A lot of women don’t seem to understand that being a provider is much more than just providing money. We as men also provide the discipline, patience, and structure. As Christians, we are commissioned by God to be the spiritual leaders of our homes. We are responsible setting the tone and direction of the relationship. That’s hard to do when your wife doesn’t know how to submit, is rebellious, and doesn’t respect your position.
In the end, I think that feminism has a lot of women confused. It told them that women don’t have power. In reality, a woman already had too much power. She has the power to lift up her man or destroy him. She has the power to make a good man better or worse. But I digress. The patriarchy kept that power in check. Today’s women are being corrupted as that check is being rapidly removed due to the rise of women’s independence of which black women seem to be at the forefront.
Unfortunately, black women tend to be selfish and short sighted when it comes to building things outside of themselves.
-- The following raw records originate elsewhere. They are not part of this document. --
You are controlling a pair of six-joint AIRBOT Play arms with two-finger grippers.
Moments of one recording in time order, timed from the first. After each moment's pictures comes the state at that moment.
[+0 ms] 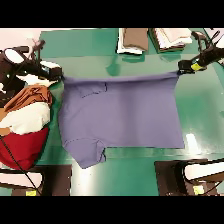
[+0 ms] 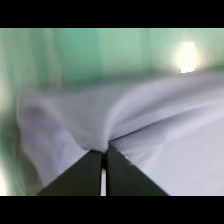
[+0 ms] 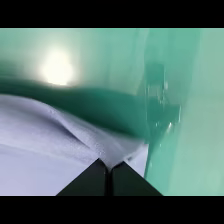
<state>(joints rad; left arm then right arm) 0.03 -1.54 1.44 1.08 -1.09 -1.35 -0.19 -1.56 1.63 -1.34 1.34 1.37</state>
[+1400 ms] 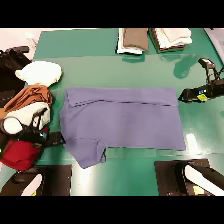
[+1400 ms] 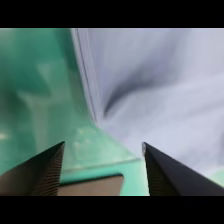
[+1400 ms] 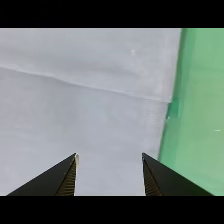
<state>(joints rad) -0.03 -0.71 0.44 1.20 -1.30 -1.65 -0.22 -1.04 1.02 -1.32 1.26 1.36</state>
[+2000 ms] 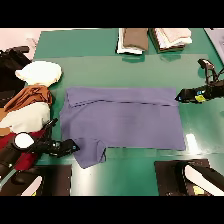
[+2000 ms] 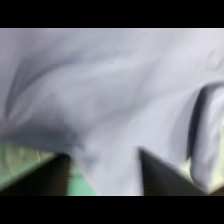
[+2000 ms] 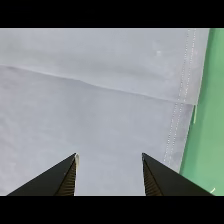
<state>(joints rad) -0.19 -0.65 0.23 0.93 -1.06 -1.69 -0.22 -1.03 1.00 -1.25 1.25 1.36</state>
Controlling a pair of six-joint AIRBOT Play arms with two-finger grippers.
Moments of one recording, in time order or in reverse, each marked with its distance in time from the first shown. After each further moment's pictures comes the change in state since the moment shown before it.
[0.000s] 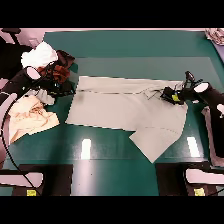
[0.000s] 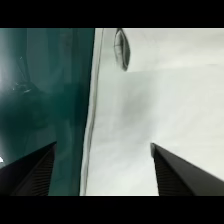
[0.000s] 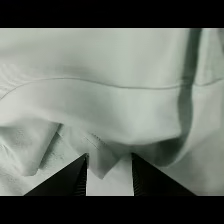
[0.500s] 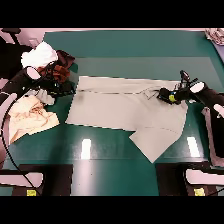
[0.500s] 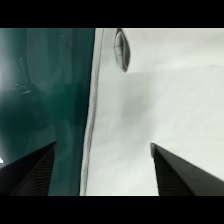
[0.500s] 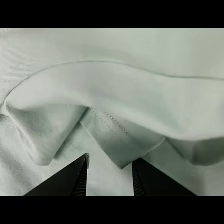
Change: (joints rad) left arm 0.000 0.000 0.000 0.000 0.003 0.000; right arm 0.057 0.000 0.000 0.000 -0.010 -0.049
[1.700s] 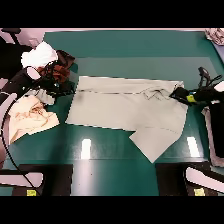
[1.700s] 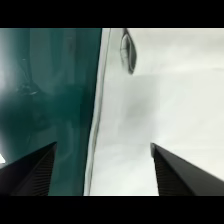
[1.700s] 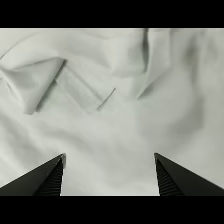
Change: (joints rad) left arm 0.001 0.000 0.000 0.009 0.006 -0.011; right arm -0.157 0.191 -0.032 -0.064 0.212 -0.059
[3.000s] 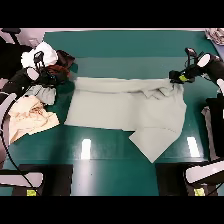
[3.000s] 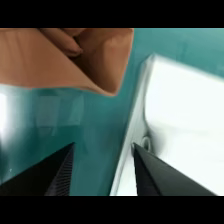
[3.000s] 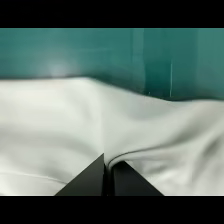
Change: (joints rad) left arm 0.000 0.001 0.000 0.107 0.315 -0.230; right arm 0.111 -0.440 0.589 -0.302 0.100 0.105
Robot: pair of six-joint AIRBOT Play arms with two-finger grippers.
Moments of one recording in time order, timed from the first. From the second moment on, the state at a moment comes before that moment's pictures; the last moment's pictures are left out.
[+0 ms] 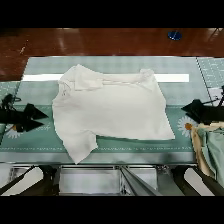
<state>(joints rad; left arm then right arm) 0.60 -1.14 0.68 0.97 -1.35 -1.46 -0.55 -0.96 0.60 -0.91 1.06 1.37</state>
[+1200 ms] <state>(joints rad) 0.48 -1.21 0.48 0.77 -1.14 -1.34 -0.63 -0.83 0.39 -1.12 1.29 1.43</state>
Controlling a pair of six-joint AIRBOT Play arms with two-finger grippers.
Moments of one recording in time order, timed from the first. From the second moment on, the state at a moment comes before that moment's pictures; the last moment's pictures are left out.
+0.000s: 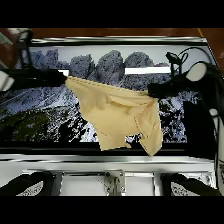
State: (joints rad) left arm -0.23 -1.15 1.32 1.29 -0.91 -1.56; right arm 0.11 -1.32 1.35 -1.26 1.21 1.55
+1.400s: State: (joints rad) left arm -0.22 -1.55 0.96 0.73 -1.02 -1.39; right arm -0.58 -1.11 0.69 -1.03 1.40 1.30
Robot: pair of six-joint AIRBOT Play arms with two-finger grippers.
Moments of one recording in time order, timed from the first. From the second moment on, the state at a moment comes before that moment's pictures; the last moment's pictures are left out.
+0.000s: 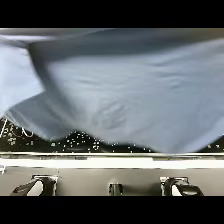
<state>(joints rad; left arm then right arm) 0.51 -0.88 1.92 -1.92 1.29 1.34 -0.10 -0.80 1.94 -1.37 1.29 1.76</state>
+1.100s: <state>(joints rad) 0.22 -1.91 1.92 -1.95 1.16 1.64 -0.10 -1.83 1.94 -1.36 1.15 1.67</state>
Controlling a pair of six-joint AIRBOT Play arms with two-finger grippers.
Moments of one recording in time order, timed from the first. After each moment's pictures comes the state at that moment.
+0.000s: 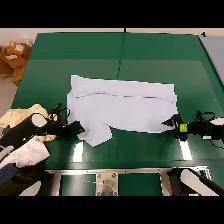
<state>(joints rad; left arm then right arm) -0.19 -1.07 0.45 0.89 -0.79 -1.63 -0.51 -1.07 0.44 -0.88 1.00 1.67</state>
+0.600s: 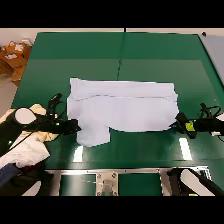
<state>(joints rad) -0.19 -0.85 0.58 0.93 -1.07 -1.54 -0.51 -1.01 0.55 -1.07 1.14 1.60</state>
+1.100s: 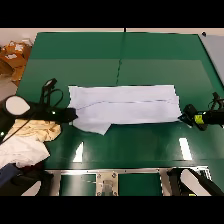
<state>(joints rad) -0.18 -0.94 0.79 1.01 -1.05 -1.55 -0.50 -0.98 0.70 -1.07 1.13 1.62</state>
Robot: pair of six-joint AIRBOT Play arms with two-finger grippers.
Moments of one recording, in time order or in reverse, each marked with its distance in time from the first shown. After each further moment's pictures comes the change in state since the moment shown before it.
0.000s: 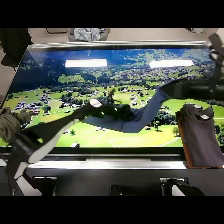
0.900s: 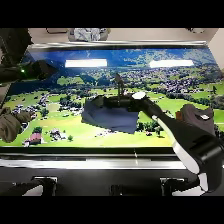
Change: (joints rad) left arm 0.594 0.658 0.004 0.580 -0.281 -0.080; right arm 0.589 -0.666 0.002 0.535 -0.533 -0.253
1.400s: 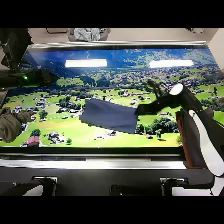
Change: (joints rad) left arm 0.004 0.015 -0.068 0.056 -0.033 0.032; right arm -0.415 0.143 -0.127 -0.772 0.412 0.317
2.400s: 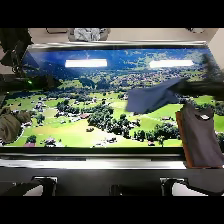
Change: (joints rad) left arm -0.008 0.002 -0.043 -0.008 -0.007 0.019; right arm -0.407 0.158 0.195 0.220 0.055 -0.049
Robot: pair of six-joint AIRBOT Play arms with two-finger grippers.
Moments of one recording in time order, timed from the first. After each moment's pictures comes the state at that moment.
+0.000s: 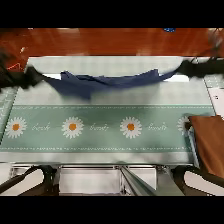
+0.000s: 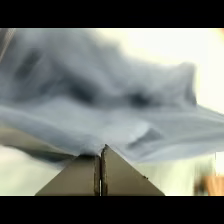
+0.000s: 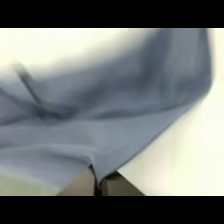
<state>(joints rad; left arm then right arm) 0.35 -1.17 1.15 0.58 -1.09 -1.19 -0.21 -1.27 1.42 -0.89 1.15 1.34</state>
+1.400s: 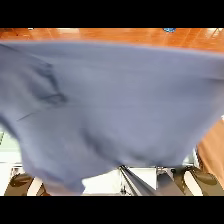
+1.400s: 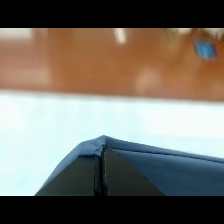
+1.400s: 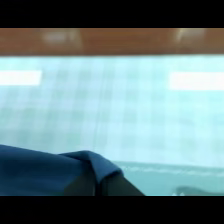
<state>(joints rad) 0.21 -0.61 1.40 1.27 -1.20 -1.49 -0.20 -0.68 1.55 -1.26 1.54 1.54</state>
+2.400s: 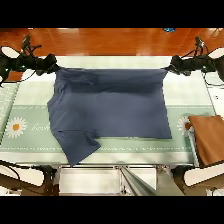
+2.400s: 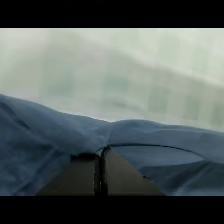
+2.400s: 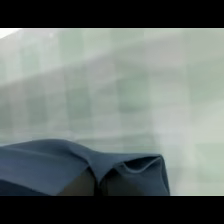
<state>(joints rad) 0.16 -1.71 1.54 0.94 -0.97 -1.46 -0.21 -1.74 1.56 -0.90 1.01 1.40</state>
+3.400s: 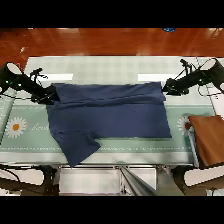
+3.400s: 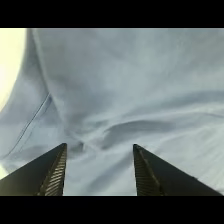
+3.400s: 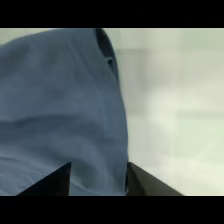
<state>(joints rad) 0.22 -1.64 1.30 1.20 -1.36 -1.44 -0.19 -1.70 1.38 -1.10 1.23 1.39</state>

They prefer swag over character. Smooth talk over hard work. The superficial over the substance. Now they are given the power to have kids with dudes who don’t take care of their other kids just because he has charm. They make a lot of bad decisions due to allowing their emotions to overcome their morals and common sense. Call them out, then your a chauvinist or bitter.
But ask if they are attracted to “bad boys” while put off by men who would make good fathers and husbands, they’ll tell you overwhelmingly yes if they ‘re honest. Society keeps giving them passes and excuses, while also giving them more praise and power. So why should they change? In short, no one holds them accountable for the personal bad choices they make on one hand, but they all get credit for the good things that others do. In their view, they cannot ever be wrong, let alone corrected. They will often resort to new agey ideas like “my truth” being a reasonable substitute for “the truth”.
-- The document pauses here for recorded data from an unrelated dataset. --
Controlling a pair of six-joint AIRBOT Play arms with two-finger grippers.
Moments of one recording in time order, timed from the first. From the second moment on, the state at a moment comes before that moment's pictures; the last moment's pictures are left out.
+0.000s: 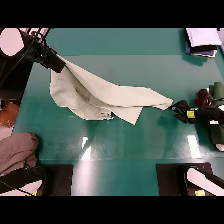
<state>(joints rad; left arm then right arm) -0.45 -1.28 1.72 1.90 -1.35 -1.41 -0.37 -1.14 0.63 -0.77 0.98 1.39</state>
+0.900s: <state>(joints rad) -0.45 -1.28 1.72 1.90 -1.40 -1.42 0.28 -1.34 0.63 -0.59 0.79 1.41</state>
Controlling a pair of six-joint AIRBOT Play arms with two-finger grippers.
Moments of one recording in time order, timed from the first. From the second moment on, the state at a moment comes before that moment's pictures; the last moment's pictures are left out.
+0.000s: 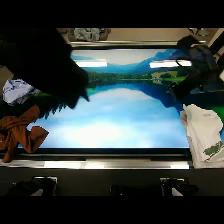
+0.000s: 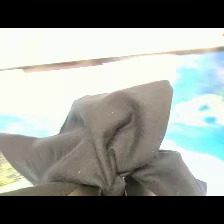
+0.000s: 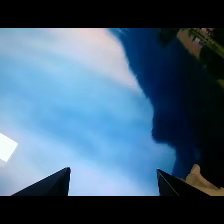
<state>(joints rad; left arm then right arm) -0.30 -1.01 1.73 1.40 -1.15 -1.56 0.06 -1.08 1.52 -1.48 1.36 1.10</state>
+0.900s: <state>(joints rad) -0.34 -1.10 1.15 1.40 -1.22 -1.56 0.06 -1.14 1.43 -1.41 1.52 1.11</state>
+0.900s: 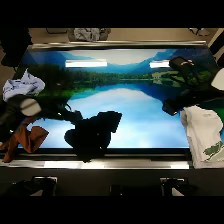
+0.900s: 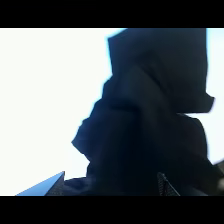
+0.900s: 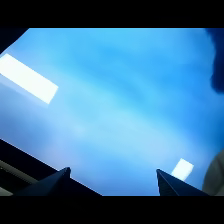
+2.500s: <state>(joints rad) -0.18 -0.86 0.33 0.89 -0.93 -1.48 0.26 -1.71 1.38 -0.97 1.34 1.06</state>
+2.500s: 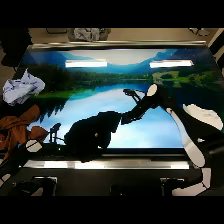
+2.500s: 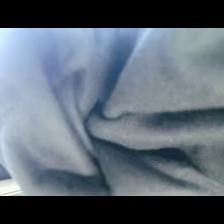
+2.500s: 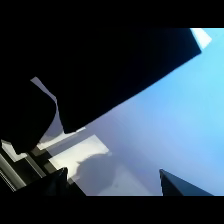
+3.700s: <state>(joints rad) 0.10 -0.69 1.31 1.28 -1.15 -1.52 0.16 -1.19 1.70 -1.36 1.08 1.07</state>
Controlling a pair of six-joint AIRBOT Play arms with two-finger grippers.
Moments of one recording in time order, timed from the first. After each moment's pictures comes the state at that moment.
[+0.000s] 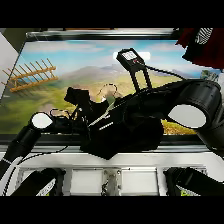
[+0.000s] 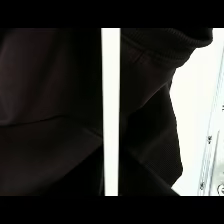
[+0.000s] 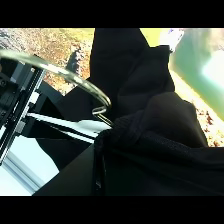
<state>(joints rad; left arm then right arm) -0.32 -0.89 0.66 0.68 -1.10 -0.37 0.81 -1.08 1.49 -1.45 1.26 1.82</state>
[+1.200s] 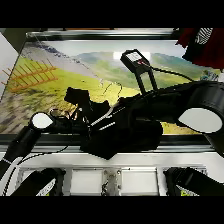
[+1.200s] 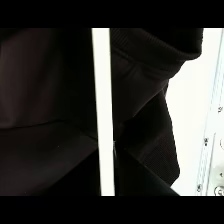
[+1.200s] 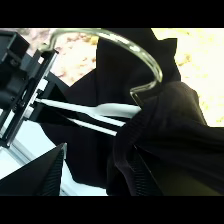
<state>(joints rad) -0.32 -0.89 0.66 0.68 -1.10 -0.37 0.80 -1.03 1.49 -1.43 1.32 1.82</state>
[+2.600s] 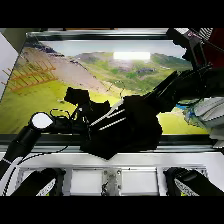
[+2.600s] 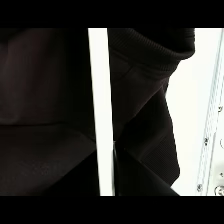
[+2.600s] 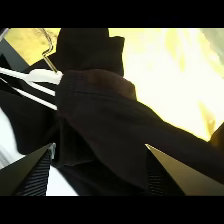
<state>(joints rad) -0.32 -0.89 0.66 0.68 -1.10 -0.37 0.33 -1.03 1.63 -1.17 1.56 1.23</state>
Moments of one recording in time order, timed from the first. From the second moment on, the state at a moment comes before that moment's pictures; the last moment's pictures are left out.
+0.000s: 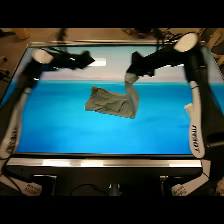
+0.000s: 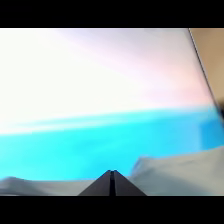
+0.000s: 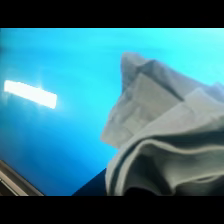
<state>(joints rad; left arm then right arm) -0.17 -1.66 1.88 0.84 -0.93 -1.50 0.22 -1.78 2.00 -0.84 1.30 1.68</state>
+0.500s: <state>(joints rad) 0.13 -1.16 1.88 0.95 -1.22 -1.44 0.42 -2.03 2.00 -0.69 1.00 1.72</state>
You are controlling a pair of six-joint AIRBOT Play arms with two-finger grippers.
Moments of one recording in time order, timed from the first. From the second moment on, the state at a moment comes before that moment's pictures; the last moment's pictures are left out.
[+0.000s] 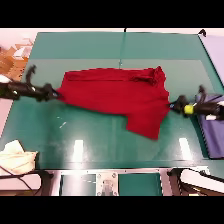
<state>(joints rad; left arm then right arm) 0.29 -1.46 1.16 0.71 -1.25 -1.07 -0.52 -1.29 0.80 -0.60 1.14 1.16</state>
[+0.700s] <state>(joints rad) 0.29 -0.88 2.06 0.63 -1.22 -1.12 -0.52 -0.77 1.96 -0.59 1.08 1.34</state>
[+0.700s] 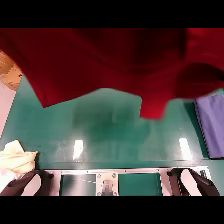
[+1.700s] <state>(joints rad) 0.24 -1.23 1.15 0.57 -1.01 -0.97 -0.34 -1.18 1.02 -0.61 0.75 1.12</state>
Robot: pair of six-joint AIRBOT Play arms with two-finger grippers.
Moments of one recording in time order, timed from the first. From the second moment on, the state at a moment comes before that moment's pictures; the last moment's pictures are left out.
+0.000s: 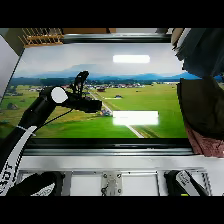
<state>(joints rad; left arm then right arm) -0.40 -1.24 1.12 1.10 -1.05 -1.60 -0.87 -1.00 1.04 -1.44 1.41 2.01</state>
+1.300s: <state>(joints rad) -0.40 -1.29 1.12 1.10 -1.05 -1.60 -0.17 -0.80 1.01 -1.14 1.20 1.39</state>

This means that we have to adapt or face the destruction of the middle class black family. Given the single household and divorce rate(70% filed by women), it seems that we are rapidly racing towards the latter.
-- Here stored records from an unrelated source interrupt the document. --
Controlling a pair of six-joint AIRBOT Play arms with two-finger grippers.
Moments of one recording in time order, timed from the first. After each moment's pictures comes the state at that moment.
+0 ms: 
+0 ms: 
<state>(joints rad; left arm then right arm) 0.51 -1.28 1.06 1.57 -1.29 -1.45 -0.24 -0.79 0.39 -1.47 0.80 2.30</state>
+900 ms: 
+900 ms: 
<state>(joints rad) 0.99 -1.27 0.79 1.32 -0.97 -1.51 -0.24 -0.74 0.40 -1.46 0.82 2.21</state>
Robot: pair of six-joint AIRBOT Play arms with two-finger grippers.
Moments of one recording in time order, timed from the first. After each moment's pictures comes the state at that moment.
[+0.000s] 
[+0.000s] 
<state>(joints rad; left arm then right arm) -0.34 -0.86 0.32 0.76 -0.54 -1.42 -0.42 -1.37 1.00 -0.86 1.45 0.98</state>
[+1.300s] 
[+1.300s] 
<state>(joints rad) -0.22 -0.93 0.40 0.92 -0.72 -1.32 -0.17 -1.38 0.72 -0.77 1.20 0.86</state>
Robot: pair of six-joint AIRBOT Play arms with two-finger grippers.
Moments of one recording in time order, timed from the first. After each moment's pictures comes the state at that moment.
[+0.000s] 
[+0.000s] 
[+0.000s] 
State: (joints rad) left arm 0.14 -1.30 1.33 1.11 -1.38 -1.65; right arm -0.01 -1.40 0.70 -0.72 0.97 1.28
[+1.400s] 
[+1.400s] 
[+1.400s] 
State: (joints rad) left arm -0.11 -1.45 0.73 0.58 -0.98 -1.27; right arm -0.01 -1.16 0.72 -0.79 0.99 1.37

In today’s society, we have to ask. What are the women bringing to the table. Looks and finances isn’t enough if we’re trying to build something. It’s ironic that they bring their best dishes to men who don’t care about those menu items: Loyalty, intelligence (not just book smarts), morals, and the ability to submit without being a doormat while pretty much bringing their appetites to the table with men who they could actually build with.
Good men have to learn to manipulate their emotions like the bad boy without violating our own personal values. It’s work. Is it even possible to play with the pigs without getting dirty?
The bible says that finding a wife is a good thing and a blessing from God. I wonder if it really was actually trying to say that finding a woman with wifey qualities is a blessing.
Or is there something that a man guided by principles are mistaken in. Perhaps as men, we shouldn’t really be looking for romantic love to begin with. Perhaps it isn’t natural for a man to be ‘in love’ with one woman and just be satisfied with her. Maybe this is why women aren’t attracted to/ lose attracted to men who actually ‘love’ them. This isn’t biblical teaching though. It shouldn’t be that way, but perhaps this is just another manifestation of the fallen world we’re living in.